The only difference is the number of children. But the total people, total smokers and total 30 year old smokers are the same. Could be coincidence, but I thought it was interesting. However if this was a real database, it would make me want to check if data was entered correctly.

**Task 2: Work out where the majority of patients in the dataset are from**

In [271]:
def region_count(dataset):
    region_count = {
        "southwest": 0,
        "southeast": 0,
        "northwest": 0,
        "northeast": 0
    }
    for patient in dataset.values():
        region_count[patient.get("region")] += 1
    print(region_count)

region_count(original_data_dict)

{'southwest': 325, 'southeast': 364, 'northwest': 325, 'northeast': 324}


People seem to be fairly evenly spread out between regions.

**Task 3: Work out if there is a relationship between region and insurance cost**

In [272]:
region_members = [
    filter_dataset(original_data_dict, [["region", op.eq, regions[i]]]) for i in range(len(regions))
]

ave_charges = [
    round(get_average(region_members[i], "charges"), -3) for i in range(len(region_members))
]

for i in range(len(regions)):
    print("The average charge of insurance for people in the {0} is ${1}.".format(regions[i], ave_charges[i]))

The average charge of insurance for people in the southwest is $12000.0.
The average charge of insurance for people in the southeast is $15000.0.
The average charge of insurance for people in the northwest is $12000.0.
The average charge of insurance for people in the northeast is $13000.0.


I rounded all the average charges to 2sf.
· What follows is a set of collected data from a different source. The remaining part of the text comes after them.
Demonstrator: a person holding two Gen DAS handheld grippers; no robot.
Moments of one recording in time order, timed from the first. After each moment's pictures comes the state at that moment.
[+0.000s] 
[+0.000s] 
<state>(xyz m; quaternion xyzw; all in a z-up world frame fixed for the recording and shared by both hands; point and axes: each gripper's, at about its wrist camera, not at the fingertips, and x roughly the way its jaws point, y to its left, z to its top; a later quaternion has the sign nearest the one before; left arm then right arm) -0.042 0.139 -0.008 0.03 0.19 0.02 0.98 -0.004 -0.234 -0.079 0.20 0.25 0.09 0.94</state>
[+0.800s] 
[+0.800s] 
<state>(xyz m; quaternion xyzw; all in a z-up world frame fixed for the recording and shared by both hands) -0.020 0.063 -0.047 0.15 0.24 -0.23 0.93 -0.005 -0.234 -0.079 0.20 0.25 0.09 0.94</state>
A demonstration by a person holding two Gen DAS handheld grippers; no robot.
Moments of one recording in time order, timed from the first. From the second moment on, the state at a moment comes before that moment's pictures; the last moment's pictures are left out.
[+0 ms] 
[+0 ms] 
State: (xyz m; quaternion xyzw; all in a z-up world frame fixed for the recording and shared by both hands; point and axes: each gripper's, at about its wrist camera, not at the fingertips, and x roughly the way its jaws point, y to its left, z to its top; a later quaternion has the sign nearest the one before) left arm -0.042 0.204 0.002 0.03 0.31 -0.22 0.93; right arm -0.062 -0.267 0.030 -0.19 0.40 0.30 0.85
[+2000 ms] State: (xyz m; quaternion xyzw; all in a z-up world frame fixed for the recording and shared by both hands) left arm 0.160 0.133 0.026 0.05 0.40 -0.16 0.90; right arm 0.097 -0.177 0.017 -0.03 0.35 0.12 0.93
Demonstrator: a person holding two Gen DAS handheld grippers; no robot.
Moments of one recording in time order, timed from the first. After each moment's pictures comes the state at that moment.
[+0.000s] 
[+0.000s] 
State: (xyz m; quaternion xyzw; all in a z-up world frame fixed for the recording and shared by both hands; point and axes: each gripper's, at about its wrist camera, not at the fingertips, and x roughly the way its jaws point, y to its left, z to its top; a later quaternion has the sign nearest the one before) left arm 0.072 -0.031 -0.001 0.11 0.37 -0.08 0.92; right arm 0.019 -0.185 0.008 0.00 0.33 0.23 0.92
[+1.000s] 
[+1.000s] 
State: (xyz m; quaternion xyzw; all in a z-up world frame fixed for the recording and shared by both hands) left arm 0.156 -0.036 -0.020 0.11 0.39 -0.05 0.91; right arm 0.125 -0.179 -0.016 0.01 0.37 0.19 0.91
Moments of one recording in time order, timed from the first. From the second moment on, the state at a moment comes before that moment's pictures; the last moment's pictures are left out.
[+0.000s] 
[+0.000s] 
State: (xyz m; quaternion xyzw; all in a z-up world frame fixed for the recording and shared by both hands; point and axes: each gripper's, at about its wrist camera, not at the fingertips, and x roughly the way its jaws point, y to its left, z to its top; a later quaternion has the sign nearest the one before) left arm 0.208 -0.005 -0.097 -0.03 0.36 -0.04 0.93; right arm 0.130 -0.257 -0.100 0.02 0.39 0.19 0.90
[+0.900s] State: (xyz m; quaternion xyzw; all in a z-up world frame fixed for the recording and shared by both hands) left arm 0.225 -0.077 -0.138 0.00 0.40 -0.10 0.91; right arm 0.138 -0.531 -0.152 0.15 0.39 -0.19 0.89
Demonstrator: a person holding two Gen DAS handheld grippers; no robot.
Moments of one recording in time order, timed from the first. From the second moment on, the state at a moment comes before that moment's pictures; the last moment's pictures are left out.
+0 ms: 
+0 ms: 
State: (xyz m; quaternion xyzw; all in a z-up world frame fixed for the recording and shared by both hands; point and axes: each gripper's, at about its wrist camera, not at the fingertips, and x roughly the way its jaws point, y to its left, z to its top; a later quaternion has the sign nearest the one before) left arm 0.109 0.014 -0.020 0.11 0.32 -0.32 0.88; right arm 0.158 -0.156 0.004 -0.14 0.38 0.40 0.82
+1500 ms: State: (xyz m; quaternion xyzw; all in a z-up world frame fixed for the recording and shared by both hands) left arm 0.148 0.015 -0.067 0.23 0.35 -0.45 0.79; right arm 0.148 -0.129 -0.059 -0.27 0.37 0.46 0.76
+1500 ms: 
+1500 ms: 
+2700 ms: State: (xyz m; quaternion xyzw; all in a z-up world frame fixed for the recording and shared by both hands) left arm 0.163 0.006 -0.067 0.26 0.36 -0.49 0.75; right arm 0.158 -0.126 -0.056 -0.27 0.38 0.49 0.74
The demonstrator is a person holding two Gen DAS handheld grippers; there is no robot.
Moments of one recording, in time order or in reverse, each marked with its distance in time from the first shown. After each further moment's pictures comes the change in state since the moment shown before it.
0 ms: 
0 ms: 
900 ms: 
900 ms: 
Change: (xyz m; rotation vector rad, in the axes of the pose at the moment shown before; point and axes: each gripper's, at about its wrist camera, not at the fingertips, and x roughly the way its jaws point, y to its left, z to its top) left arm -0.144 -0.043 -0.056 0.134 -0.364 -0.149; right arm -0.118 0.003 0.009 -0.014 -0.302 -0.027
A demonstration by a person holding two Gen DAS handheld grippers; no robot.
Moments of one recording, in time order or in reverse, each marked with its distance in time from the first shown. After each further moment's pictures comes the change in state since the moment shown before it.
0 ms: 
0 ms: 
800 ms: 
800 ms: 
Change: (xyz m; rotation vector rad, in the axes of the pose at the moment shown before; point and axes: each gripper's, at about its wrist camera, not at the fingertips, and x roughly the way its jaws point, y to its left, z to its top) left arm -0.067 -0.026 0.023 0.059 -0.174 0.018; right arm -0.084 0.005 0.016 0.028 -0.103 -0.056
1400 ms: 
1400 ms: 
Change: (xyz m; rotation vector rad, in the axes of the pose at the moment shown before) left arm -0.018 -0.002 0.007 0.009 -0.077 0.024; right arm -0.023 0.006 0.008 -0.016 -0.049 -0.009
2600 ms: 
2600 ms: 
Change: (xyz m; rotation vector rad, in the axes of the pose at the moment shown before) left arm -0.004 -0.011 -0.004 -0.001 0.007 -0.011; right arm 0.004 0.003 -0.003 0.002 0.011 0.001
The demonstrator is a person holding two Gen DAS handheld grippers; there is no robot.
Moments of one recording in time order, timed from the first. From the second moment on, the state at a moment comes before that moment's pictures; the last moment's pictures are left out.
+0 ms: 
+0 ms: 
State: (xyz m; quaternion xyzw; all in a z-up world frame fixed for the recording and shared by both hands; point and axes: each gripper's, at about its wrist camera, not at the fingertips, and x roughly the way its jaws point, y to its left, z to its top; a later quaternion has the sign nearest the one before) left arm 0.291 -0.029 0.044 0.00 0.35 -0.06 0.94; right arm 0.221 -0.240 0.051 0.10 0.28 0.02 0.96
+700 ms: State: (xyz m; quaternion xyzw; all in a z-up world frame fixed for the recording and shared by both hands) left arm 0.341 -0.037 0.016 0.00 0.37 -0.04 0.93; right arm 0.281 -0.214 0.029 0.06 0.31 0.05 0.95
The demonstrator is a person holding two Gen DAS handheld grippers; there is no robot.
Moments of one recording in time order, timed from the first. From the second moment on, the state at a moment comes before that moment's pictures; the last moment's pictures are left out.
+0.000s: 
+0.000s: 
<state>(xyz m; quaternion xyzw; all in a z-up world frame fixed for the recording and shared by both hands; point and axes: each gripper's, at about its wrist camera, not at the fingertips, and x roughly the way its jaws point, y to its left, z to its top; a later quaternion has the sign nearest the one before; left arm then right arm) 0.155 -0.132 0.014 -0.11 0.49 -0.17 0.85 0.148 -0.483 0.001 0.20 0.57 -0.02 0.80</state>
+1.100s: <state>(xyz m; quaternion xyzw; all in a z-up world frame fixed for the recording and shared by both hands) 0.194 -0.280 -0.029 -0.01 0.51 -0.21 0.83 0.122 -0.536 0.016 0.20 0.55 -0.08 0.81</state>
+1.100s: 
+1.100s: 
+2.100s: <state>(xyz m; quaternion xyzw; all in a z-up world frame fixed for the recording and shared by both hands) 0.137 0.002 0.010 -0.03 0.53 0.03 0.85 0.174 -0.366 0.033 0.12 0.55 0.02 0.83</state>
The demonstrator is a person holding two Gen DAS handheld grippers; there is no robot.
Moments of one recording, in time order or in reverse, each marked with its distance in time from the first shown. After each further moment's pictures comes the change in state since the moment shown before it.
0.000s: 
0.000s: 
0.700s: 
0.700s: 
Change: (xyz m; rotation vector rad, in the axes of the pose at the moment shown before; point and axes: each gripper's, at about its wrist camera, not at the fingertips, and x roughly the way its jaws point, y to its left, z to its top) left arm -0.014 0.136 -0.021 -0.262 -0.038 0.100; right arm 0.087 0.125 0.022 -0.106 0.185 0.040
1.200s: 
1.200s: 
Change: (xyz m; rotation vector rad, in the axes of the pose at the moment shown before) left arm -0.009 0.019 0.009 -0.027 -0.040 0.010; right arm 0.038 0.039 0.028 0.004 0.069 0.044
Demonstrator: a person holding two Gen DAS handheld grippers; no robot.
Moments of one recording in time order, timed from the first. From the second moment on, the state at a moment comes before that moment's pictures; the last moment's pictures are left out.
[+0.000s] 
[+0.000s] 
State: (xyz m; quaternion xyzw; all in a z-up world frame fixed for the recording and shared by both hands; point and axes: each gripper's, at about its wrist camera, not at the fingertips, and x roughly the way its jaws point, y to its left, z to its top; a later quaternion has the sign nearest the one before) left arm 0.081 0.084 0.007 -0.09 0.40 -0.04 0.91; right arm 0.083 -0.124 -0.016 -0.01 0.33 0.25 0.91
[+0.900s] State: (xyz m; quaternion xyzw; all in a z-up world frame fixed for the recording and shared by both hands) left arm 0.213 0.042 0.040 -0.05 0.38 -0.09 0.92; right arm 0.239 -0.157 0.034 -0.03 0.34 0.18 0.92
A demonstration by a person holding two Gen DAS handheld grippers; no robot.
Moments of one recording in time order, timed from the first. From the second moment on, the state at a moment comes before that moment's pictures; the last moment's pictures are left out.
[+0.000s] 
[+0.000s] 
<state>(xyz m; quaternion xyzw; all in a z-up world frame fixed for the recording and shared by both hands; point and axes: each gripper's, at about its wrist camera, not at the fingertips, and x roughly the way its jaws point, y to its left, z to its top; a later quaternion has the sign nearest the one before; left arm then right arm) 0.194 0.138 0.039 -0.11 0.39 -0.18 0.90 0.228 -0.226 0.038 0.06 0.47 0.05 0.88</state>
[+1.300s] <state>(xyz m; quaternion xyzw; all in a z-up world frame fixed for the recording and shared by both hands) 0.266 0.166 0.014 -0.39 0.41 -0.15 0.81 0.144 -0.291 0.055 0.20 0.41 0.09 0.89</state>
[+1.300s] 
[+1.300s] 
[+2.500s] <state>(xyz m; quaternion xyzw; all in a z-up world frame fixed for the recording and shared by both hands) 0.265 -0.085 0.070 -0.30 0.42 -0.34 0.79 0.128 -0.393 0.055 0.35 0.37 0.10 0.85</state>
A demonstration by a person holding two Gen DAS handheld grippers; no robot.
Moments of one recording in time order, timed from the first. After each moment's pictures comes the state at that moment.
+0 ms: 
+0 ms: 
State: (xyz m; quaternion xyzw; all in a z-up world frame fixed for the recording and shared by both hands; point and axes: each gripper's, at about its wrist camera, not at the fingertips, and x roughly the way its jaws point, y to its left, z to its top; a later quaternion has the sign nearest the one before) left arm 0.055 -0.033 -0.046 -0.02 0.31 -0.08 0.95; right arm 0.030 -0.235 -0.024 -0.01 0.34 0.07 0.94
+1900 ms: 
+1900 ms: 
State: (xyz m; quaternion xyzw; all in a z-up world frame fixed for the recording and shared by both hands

People in the southeast tend to have the most expensive insurance costs, at around $15000. From earlier, when analysing percentage of smokers per region, people in the southeast had the highest score, at 25 \%, which is likely to increase insurance cost. However I wonder if there are any other factors that could be contributing to this, so I'm going to test region against BMI, and region against number of children.

In [273]:
#Average BMI per region:

ave_bmi_per_region = [
    get_average(region_members[i], "bmi") for i in range(len(region_members))
]

for i in range(len(regions)):
    print("The average BMI for people in the {0} is {1}.".format(regions[i], ave_bmi_per_region[i]))

The average BMI for people in the southwest is 30.6.
The average BMI for people in the southeast is 33.36.
The average BMI for people in the northwest is 29.2.
The average BMI for people in the northeast is 29.17.


So people in the southeast also have the highest average BMI, which is likely to be contributing to higher insurance costs.

In [274]:
#Average number of children per region:

ave_children_per_region = [
    get_average(region_members[i], "children") for i in range(len(region_members))
]

for i in range(len(regions)):
    print("The average number of children for people in the {0} is {1}.".format(regions[i], ave_children_per_region[i]))

The average number of children for people in the southwest is 1.14.
The average number of children for people in the southeast is 1.05.
The average number of children for people in the northwest is 1.15.
The average number of children for people in the northeast is 1.05.


People in the southeast and the northeast are equal in having the highest average number of children. However it is by less than half a child so is unlikely to be a major contributor to the southeast's high insurance costs.